Today is my 13th post of this trip. Today is Wednesday, November 9th in Myanmar. Today is Tuesday evening, November 8th at home. Today is the day we should be able to get some election results as the polls close. Today most of us are silent and anxious.
As we board the coach for our two-hour trip over the mountain range from Inle Lake to the airport at Heho, several people turn on their phones’ data (very costly) mode to receive early election results. We hope to know the results before we embark on our riverboat (with doubtful WIFI access) later this morning. As some on the bus receive first results, whispers spread the news, raising general concern.
Arriving at the small airport, it is chaotic. Cars and buses dispatch their passengers onto muddy lots and walkways, while several porters scratch our luggage out of the bus and load them onto carts. Some luggage is passed through open windows. A few of us stay back to make sure it’s all there. Inside, security is token at best, as we walk through the detection arches, triggering a chime of faults, yet get waved through. The single waiting hall is packed. There are no bill boards or signs to indicate flight status. Once a flight is ready to board, an announcer walks into the crowds yelling readiness to board, hoisting a plaque listing the flight number.

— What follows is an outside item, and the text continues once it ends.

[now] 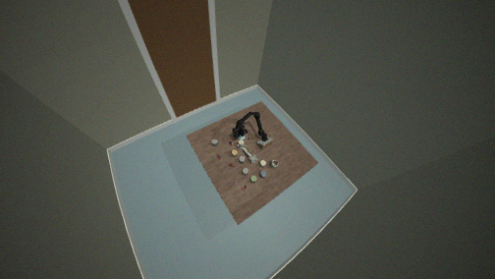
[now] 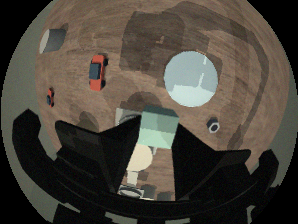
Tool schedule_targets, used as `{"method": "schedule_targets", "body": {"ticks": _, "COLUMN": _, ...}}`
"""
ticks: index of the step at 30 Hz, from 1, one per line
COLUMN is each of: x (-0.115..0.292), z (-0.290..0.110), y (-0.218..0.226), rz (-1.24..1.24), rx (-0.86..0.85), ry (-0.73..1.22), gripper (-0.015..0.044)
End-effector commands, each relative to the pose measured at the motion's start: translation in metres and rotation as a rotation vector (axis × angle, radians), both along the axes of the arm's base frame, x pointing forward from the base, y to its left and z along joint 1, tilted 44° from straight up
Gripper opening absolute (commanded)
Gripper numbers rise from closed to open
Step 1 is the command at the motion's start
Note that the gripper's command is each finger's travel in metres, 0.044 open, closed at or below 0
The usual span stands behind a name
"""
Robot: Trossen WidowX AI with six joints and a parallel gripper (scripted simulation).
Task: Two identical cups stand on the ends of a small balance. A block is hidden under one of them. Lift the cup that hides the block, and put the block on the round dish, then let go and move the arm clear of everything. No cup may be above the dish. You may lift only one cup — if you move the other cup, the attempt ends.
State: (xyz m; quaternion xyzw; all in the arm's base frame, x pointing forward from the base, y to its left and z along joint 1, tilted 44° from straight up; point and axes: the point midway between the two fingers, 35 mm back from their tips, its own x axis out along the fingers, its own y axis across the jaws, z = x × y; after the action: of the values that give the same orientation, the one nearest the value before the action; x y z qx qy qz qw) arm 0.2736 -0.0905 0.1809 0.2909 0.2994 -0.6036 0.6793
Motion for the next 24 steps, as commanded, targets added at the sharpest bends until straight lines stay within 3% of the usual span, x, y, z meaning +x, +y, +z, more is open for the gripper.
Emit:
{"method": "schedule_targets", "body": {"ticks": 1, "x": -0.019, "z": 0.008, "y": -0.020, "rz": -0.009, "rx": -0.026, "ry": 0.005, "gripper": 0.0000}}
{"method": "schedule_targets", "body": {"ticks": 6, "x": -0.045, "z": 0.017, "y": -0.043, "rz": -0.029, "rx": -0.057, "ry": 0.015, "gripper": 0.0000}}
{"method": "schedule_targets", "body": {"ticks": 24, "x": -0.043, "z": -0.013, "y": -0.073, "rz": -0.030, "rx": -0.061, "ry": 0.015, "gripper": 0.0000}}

Small, twin-engine, dated airplanes land on the single runway without a taxi way, to quickly dispatch a few passengers, load new ones, and take off to make way for a next flight waiting to land and repeat the dance. The noise and odor of the crowds cannot mask the ‘foul odor’ of the election news trickling in. It is a somber moment for many of us, high on emotion – mostly disbelief, shock, anger, sadness, and fear. Some welcome the results with a grin!
Our plane has arrived. It’s obviously an old plane with open seating, as we scramble to secure a seat for the twenty-minute ride to Mandalay. In Mandalay, Thiha collected our checked luggage while we boarded another bus for the one and a half hour ride through Mandalay on our way to our riverboat, the Anawrahta. The day continues its downward spiral as we learn that my candidate lost the election. As I look out the window, the ride and sites offer no distraction, no relief from the pain and depression.
We traveled part of the way on a divided, four lane highway built just a few years ago by the army to connect Yangong to Mandalay and up to the new capital at Naypyidaw. The edict was to complete it within two years, which they accomplished, but at the cost of quality and durability. Our driver had to limit the top speed to 40 km per hour, frequently slowing down to a crawl so as to navigate through sections of broken concrete, deep cracks, chuck holes, and pools of rain water. The ride is consistent with the way the day is going. Today is not a good day.
Both sides of the road and the center strip are covered with shacks and lean-tos that provide shelter and homes for thousands of people. An occasional ox or cow tied to a stick or tree, stray dogs running everywhere and small children and toddlers playing next to the pavement as scooters, cars, and trucks navigate around them to avoid hitting them. Everything is covered with an unimaginable layer of trash and garbage, exasperated by the introduction of plastic bottles and packaging. Traditionally all packaging was biodegradable – such as banana leaves. It was normal to dispose of garbage by tossing it on the ground. Cleanup, if you want to call it that, would depend on the annual ‘flush’ as the monsoon runoff washed the trash away. Garbage cans or baskets don’t exist. There is no such thing as garbage collection or recycling. Just as we learned in Cambodia last year, the remedy rests in a major education effort to teach people how to dispose of garbage, and an infrastructure to gather garbage for disposal at a central dump or processing center. It is hard to look at – it is nauseating. There is no escaping by closing my eyes, only to have my minds-eye ‘see’ the nauseating news from home. Text messages are coming in from our children and grandchildren – the women in tears, the men in rage. I am helpless. Today is not a good day.
As we reach our ship, it is a welcome sight, but first we must navigate an area covered with garbage. Don’t look down. The crew laid down several 8” planks to step on, and help us keep our balance as we walk this tightrope and reach the ship’s gangway. We board, eagerly swimming towards the raft of kindness and warmth offered by the Myanmar people and crew. I spent a couple of minutes thanking Thiha, our guide, for his kindness and care during the last six days. I asked him whether the impoverishment we saw along the way was specific to the road we took or was it everywhere. He said that sadly, it is pervasive in Mandalay. I asked whether he had heard the news about our election – yes, he was sad about that also. As a strong Buddhist follower, he philosophically commented that both are what they are, that we can’t change the outcome, only the way we see it. Since I’m not nearly as enlightened as he is, I cannot accept it. I need to replace it with action. What action? I will sit with my thoughts for several days, hoping that a path will emerge. For now, there is no beauty, no color, no photos – just sadness. Today is not a good day.